Esta iniciativa de los Estados Unidos era, para los sionistas, una traición, una «capitulación» ante las oposiciones árabes al Reparto. Al día siguiente, sábado, se celebraron servicios fúnebres en todas las sinagogas americanas. Las delegaciones árabes saltaban de gozo: ¡Era la victoria, el Reparto había «muerto»!
En Jerusalén, los guerrilleros árabes acogieron la noticia con triunfales ráfagas de ametralladora, mientras Hadj Amin proclamaba en Beirut que no había dudado jamás de que, «tarde o temprano, los Estados Unidos volverían al camino de la virtud y de la justicia». Dando rienda suelta a su cólera, David Ben Gurion calificó el discurso de «abandono» y prometió a su pueblo que, llegado el momento, el Estado judío sería proclamado con o sin el apoyo de los Estados Unidos.

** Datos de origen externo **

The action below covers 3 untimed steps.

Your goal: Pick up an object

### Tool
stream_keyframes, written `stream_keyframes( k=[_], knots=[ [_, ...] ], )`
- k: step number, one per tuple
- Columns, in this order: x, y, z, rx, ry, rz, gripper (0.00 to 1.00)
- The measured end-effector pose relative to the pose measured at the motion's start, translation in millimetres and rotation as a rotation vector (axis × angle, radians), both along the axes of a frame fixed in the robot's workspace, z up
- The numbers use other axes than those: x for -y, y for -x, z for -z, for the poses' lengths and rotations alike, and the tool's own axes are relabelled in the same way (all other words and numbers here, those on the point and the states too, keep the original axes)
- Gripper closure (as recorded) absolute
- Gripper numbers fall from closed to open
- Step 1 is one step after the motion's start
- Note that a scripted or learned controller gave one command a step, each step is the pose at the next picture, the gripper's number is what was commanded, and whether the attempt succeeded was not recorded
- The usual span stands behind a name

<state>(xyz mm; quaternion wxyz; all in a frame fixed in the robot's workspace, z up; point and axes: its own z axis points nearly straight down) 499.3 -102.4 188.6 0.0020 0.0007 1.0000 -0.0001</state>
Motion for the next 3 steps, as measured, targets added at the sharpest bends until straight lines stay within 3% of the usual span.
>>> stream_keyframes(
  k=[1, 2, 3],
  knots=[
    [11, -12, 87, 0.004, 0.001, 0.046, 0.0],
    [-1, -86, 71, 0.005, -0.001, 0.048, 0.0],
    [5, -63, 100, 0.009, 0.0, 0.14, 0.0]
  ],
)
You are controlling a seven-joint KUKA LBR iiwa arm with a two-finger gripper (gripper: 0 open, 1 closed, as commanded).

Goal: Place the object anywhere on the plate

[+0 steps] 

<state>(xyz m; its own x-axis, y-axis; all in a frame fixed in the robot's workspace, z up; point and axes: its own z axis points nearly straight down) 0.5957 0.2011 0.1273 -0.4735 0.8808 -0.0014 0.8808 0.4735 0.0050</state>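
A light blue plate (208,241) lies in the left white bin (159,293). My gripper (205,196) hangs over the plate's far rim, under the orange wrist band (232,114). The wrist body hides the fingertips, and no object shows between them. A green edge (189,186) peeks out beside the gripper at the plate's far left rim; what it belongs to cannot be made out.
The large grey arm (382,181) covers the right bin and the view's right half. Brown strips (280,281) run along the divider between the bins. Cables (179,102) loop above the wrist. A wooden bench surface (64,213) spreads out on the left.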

Sin embargo, en ninguna parte fue tan grande la sorpresa causada por el discurso de Austin como en la Casa Blanca. Truman estaba consternado. Al aprobar el proyecto de tutela sometida por el Departamento de Estado, el Presidente consideró que se reservaba la elección del momento y la forma en que sería hecho público. Por eso no juzgó indispensable, después de su entrevista con Weizmann, hacer saber al Departamento de Estado que había decidido, finalmente, que los Estados Unidos retornaran a su primera posición y permanecieran fieles a su compromiso de apoyar el Reparto. Estaba convencido de que la precipitación con que fue pronunciado el discurso constituía una maniobra deliberada de la facción del Departamento de Estado opuesta al Reparto, para ganarle por la mano situándolo públicamente ante un hecho consumado.
Este objetivo había sido alcanzado. El Presidente no podía, evidentemente, desmentir las declaraciones de su representante en la ONU. Su autoridad ya estaba lo bastante resentida por este vuelco total de la política internacional americana. Un nuevo vuelco acabaría de destruirla. Truman estaba prisionero. Debería contentarse con el plan de tutela.
Sin embargo, el Presidente estaba decidido a manifestar —en privado— su opinión y toda la cólera que experimentaba.
—¡Vete a ver a Weizmann dondequiera que esté! —ordenó al juez Samuel Rosenman, uno de sus íntimos—. Y dile que cada palabra pronunciada ante él expresaba, verdaderamente, mi pensamiento. Cuando le prometí que permaneceríamos fieles al Reparto, pensaba lo que decía.
A continuación, el Presidente encargó a uno de sus consejeros que procediera a una encuesta con el fin de determinar responsabilidades. El propio Marshall y el subsecretario de Estado, Lovett, no quedaron exentos de la cólera presidencial. El discurso pronunciado por Warren Austin le valió a su redactor enriquecer su experiencia en viajes al extranjero. Por decisión especial del Presidente, Loy Henderson se vio relegado a un cargo particularmente peregrino: el de embajador de los Estados Unidos en Katmandú, capital del Nepal.